▶ _Problem to solve_
Reproduce the whole listing that follows, exactly as it stands.

▶ _Supplied material_

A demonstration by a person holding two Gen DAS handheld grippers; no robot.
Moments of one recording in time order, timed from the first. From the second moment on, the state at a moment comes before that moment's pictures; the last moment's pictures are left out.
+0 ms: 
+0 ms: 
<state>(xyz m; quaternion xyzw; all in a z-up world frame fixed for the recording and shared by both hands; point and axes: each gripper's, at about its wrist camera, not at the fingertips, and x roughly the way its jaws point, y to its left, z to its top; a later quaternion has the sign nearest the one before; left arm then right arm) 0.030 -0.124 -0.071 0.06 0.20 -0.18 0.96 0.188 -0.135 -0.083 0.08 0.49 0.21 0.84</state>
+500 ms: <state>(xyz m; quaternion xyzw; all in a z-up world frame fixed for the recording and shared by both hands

▶ _Written reply_
A demonstration by a person holding two Gen DAS handheld grippers; no robot.
Moments of one recording in time order, timed from the first. From the second moment on, the state at a moment comes before that moment's pictures; the last moment's pictures are left out.
+0 ms: 
+0 ms: 
<state>(xyz m; quaternion xyzw; all in a z-up world frame fixed for the recording and shared by both hands; point and axes: each gripper's, at about its wrist camera, not at the fingertips, and x roughly the way its jaws point, y to its left, z to its top; a later quaternion has the sign nearest the one before; left arm then right arm) 0.030 -0.124 -0.071 0.06 0.20 -0.18 0.96 0.188 -0.135 -0.083 0.08 0.49 0.21 0.84</state>
+500 ms: <state>(xyz m; quaternion xyzw; all in a z-up world frame fixed for the recording and shared by both hands

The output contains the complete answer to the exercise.